= Beginning of Section =

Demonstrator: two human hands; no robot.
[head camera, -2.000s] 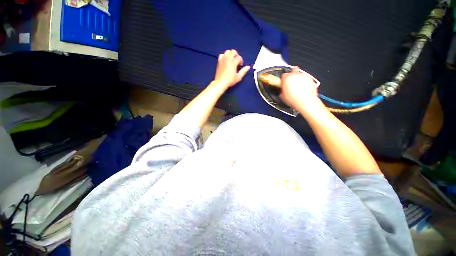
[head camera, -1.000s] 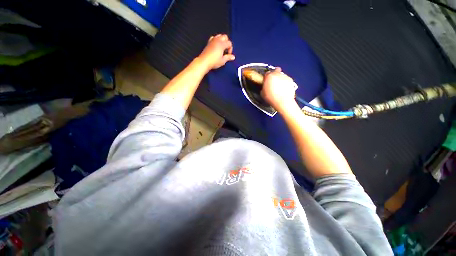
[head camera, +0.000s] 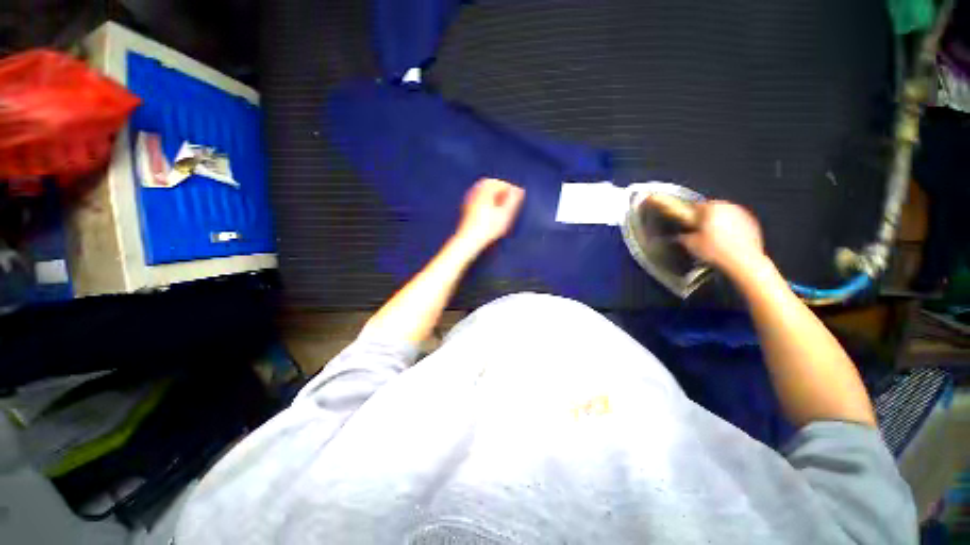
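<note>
A navy garment piece (head camera: 425, 144) lies flat on the black ribbed ironing table (head camera: 691, 85). A white patch (head camera: 588, 203) lies on its right part. My right hand (head camera: 728, 236) is closed around the handle of the steam iron (head camera: 662, 236), whose left edge is beside the patch's right end. My left hand (head camera: 491, 210) rests on the navy cloth left of the patch, fingers curled and blurred; whether it pinches cloth cannot be told.
Another navy piece (head camera: 406, 37) with a small white tag lies at the far side. A blue-lidded box (head camera: 197, 160) with paper scraps and a red plastic bag (head camera: 59, 115) stand left. The steam hose (head camera: 899, 176) runs along the right.
The iron has moved right in my right hand, off the middle of the navy cloth. The white patch now shows. The view has shifted, bringing the box and red bag into sight.
</note>
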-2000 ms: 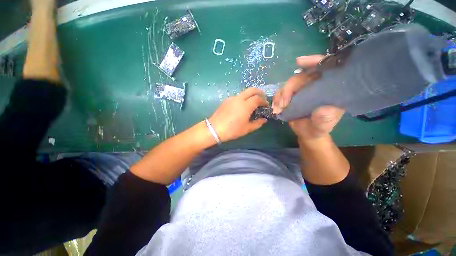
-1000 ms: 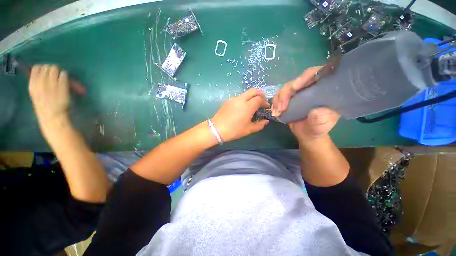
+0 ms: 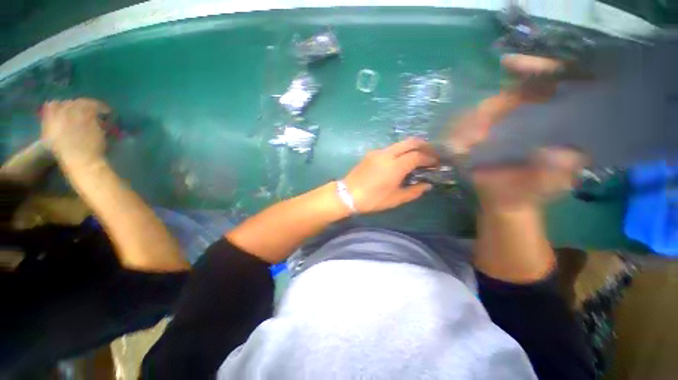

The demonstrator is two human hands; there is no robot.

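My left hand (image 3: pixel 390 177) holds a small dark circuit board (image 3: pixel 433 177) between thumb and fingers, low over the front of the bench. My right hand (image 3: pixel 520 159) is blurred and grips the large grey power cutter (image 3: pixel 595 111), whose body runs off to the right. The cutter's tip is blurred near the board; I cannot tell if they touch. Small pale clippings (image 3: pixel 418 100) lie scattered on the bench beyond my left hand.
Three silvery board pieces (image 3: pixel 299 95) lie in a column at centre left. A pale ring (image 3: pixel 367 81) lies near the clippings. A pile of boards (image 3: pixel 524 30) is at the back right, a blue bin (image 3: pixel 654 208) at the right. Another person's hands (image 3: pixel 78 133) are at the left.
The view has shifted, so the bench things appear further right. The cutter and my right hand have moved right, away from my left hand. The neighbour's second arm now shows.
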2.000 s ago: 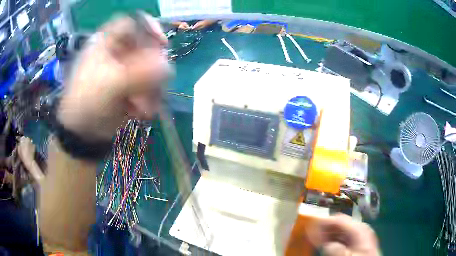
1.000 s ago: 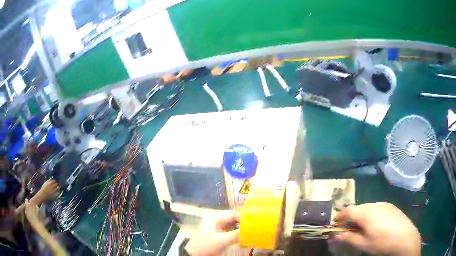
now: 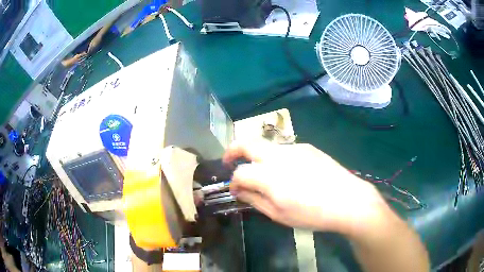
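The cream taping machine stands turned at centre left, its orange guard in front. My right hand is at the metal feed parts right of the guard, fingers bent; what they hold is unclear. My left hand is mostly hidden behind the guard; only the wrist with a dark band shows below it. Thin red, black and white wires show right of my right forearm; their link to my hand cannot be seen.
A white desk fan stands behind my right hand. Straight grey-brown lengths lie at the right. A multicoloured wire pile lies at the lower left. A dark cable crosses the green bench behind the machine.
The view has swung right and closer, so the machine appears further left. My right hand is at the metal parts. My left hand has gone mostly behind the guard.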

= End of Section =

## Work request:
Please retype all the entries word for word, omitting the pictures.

## Task solution:
Demonstrator: two human hands; no robot.
[head camera, -2.000s] 
[head camera, -1.000s] 
[head camera, +0.000s] 
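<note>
A navy garment piece (head camera: 425, 144) lies flat on the black ribbed ironing table (head camera: 691, 85). A white patch (head camera: 588, 203) lies on its right part. My right hand (head camera: 728, 236) is closed around the handle of the steam iron (head camera: 662, 236), whose left edge is beside the patch's right end. My left hand (head camera: 491, 210) rests on the navy cloth left of the patch, fingers curled and blurred; whether it pinches cloth cannot be told.
Another navy piece (head camera: 406, 37) with a small white tag lies at the far side. A blue-lidded box (head camera: 197, 160) with paper scraps and a red plastic bag (head camera: 59, 115) stand left. The steam hose (head camera: 899, 176) runs along the right.
The iron has moved right in my right hand, off the middle of the navy cloth. The white patch now shows. The view has shifted, bringing the box and red bag into sight.
</note>
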-2000 ms: 
-1000 ms: 
+0 ms: 

The demonstrator is two human hands; there is no robot.

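My left hand (image 3: pixel 390 177) holds a small dark circuit board (image 3: pixel 433 177) between thumb and fingers, low over the front of the bench. My right hand (image 3: pixel 520 159) is blurred and grips the large grey power cutter (image 3: pixel 595 111), whose body runs off to the right. The cutter's tip is blurred near the board; I cannot tell if they touch. Small pale clippings (image 3: pixel 418 100) lie scattered on the bench beyond my left hand.
Three silvery board pieces (image 3: pixel 299 95) lie in a column at centre left. A pale ring (image 3: pixel 367 81) lies near the clippings. A pile of boards (image 3: pixel 524 30) is at the back right, a blue bin (image 3: pixel 654 208) at the right. Another person's hands (image 3: pixel 78 133) are at the left.
The view has shifted, so the bench things appear further right. The cutter and my right hand have moved right, away from my left hand. The neighbour's second arm now shows.
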2.000 s ago: 
1.000 s ago: 
now: 
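The cream taping machine stands turned at centre left, its orange guard in front. My right hand is at the metal feed parts right of the guard, fingers bent; what they hold is unclear. My left hand is mostly hidden behind the guard; only the wrist with a dark band shows below it. Thin red, black and white wires show right of my right forearm; their link to my hand cannot be seen.
A white desk fan stands behind my right hand. Straight grey-brown lengths lie at the right. A multicoloured wire pile lies at the lower left. A dark cable crosses the green bench behind the machine.
The view has swung right and closer, so the machine appears further left. My right hand is at the metal parts. My left hand has gone mostly behind the guard.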

Nothing else belongs to this exercise.